- **Exercise description**:
When you reproduce the listing, keep every word as it is and drop the pictures.

- **Data section**:

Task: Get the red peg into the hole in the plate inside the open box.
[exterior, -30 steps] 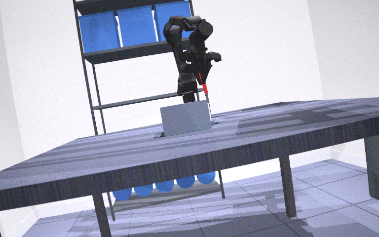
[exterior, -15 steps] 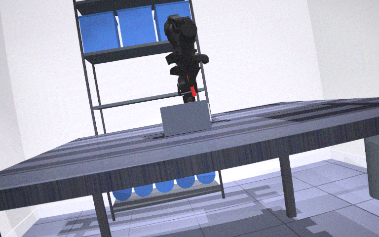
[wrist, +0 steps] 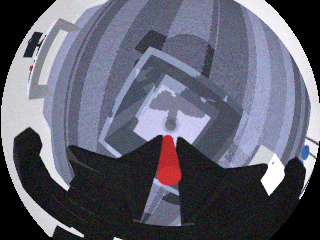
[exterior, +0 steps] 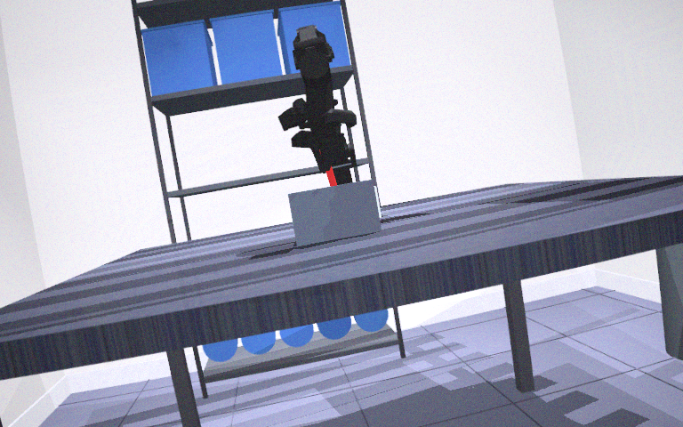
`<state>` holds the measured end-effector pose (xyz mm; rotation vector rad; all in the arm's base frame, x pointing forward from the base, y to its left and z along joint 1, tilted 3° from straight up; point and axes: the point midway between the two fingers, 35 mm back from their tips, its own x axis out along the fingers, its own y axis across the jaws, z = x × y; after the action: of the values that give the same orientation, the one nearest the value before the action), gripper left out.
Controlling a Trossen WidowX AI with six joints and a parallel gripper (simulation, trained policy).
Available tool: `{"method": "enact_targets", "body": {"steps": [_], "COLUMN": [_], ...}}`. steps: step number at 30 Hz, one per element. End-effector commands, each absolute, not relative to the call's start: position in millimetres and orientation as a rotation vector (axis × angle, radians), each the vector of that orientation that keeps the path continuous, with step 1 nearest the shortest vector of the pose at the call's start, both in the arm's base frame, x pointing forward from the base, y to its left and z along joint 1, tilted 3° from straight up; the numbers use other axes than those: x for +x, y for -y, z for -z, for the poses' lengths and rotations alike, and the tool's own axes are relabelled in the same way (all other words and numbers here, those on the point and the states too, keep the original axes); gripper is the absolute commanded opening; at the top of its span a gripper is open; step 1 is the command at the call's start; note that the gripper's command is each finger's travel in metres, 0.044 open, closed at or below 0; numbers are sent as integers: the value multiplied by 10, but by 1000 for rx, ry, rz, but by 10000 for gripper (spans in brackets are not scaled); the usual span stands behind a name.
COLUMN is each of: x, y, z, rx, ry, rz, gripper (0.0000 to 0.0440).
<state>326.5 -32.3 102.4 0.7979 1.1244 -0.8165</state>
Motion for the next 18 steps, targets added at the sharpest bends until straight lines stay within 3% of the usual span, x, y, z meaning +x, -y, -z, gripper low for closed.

- **Task result**:
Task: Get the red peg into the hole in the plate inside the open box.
[exterior, -30 steps] 
[exterior, -15 steps] 
[wrist, +0 steps] 
[exterior, +0 steps] 
`<state>` holds the measured end-effector pose (xyz mm; rotation vector rad; all in the arm's base frame, x pointing forward from the base, y to its left and z along joint 1, tilted 3° from straight up; point and axes: the point midway between the two fingers, 35 mm back from their tips, its own x axis out along the fingers, its own y axis across the jaws, z = x × y; after the action: of the values that give the same orientation, the one nearest the value before the action), gripper left out.
Controlling a Trossen WidowX AI with six joints and a parallel gripper (simulation, trained policy).
Available tool: `{"method": "enact_targets", "body": {"steps": [_], "COLUMN": [_], ...}}`. steps: step number at 30 Hz, one per element. End-effector commands, each absolute, not relative to the call's start: position in millimetres and orientation as a rotation vector (axis × angle, radians), each the vector of that orientation that keeps the path continuous, with step 1 nearest the shortest vector of the pose at the call's start, both in the arm's base frame, x pointing forward from the base, y to its left and z along joint 1, tilted 3° from straight up; the numbers use other axes than those: x for +x, y for -y, z for -z, for the poses' lengths and rotations alike, and the tool's own axes are relabelled in the same way (all other words and numbers here, those on the point and the states too, keep the original axes); gripper is the absolute commanded opening; at the top of its span a gripper is open; step 1 is the command at the call's start; note that the gripper's command is each finger's travel in metres, 0.044 open, closed at or below 0; numbers are sent as integers: the value multiplied by 10, but by 1000 for rx, ry, rz, but by 10000 for gripper (spans in brackets are not scaled); the usual span stands behind a name.
COLUMN is each of: x, y, z, rx, ry, rz, gripper (0.0000 to 0.0440).
<state>326.5 -32.3 102.4 0.7979 1.1244 -0.8165</state>
Motion for the next 18 steps, targets added at the sharpest bends until straight lines stay within 3% of the usual span, x, y, z meaning +x, -y, -z, gripper low for closed.

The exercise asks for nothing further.